Still, the recent spate of lawsuits is set to chart new legal territory. If scraping is an age-old concept, Wenner says, “What’s new is doing it on the absolutely massive scale that companies like OpenAI have done – like internet scale as opposed to website scale.”

No Canadian court has determined whether scraping on this scale is acceptable or whether the companies engaged in the scraping have a legitimate defence, notes Sana Halwani, a partner at Lenczner Slaght and one of the lawyers representing the media organizations in last week’s lawsuit against OpenAI.

“We are in precedent-setting territory with this case,” Halwani says, adding that she anticipates seeing more claims with similar allegations.

In the US, “we've seen a number of lawsuits that have been launched in the last couple of years against OpenAI and other AI companies,” she says. “If the US is the leading edge sometimes on these things, then I would expect that we would start seeing more and more in Canada.”

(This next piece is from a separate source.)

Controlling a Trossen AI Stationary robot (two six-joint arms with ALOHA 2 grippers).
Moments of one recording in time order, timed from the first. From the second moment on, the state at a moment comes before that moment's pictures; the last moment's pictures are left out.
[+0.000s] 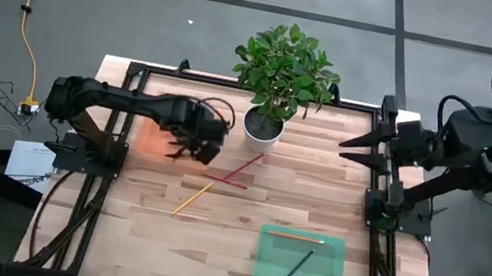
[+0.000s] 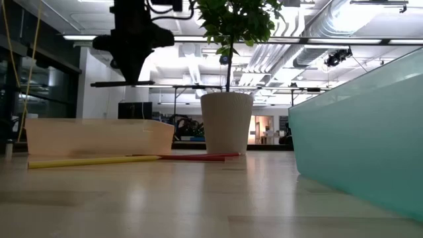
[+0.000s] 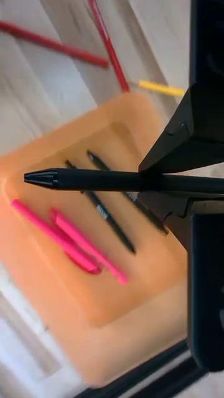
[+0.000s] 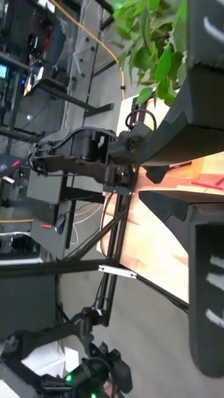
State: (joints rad) left arm 0.21 1.59 1.36 -1.30 -0.27 -0.90; right arm 0.33 1.26 2.07 -1.08 0.24 -0.07
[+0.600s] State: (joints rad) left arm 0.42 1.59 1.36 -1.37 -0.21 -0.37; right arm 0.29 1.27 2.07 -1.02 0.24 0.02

Of course, one factor that would fuel more of these challenges is companies continuing to scrape copyrighted material. As generative AI tools like large language models continue to proliferate, so will the need for “a massive corpus of data,” says Wenner, citing the oft-repeated adage that AI tools are only as good as the data that trains them.

“The profit motives are so high across the board. I don't know if we're going to see a stop to it,” Wenner says. Still, he says, “What’s going on is we're redefining the terms of what's acceptable and what isn't acceptable. So, what I would expect to see is things will shake out, and there will be a set of rules of the game that are hopefully well-understood by all the parties involved.”

One possible route forward for AI-driven companies? They can pay for the data they need.

“We know from public reporting that OpenAI has entered into a number of partnerships and licensing agreements with other media and news media organizations, where those companies are making content available under a license,” Halwani says. “Which tells us they understand that they're supposed to pay for this content, that they're not supposed to just take it without paying for it.”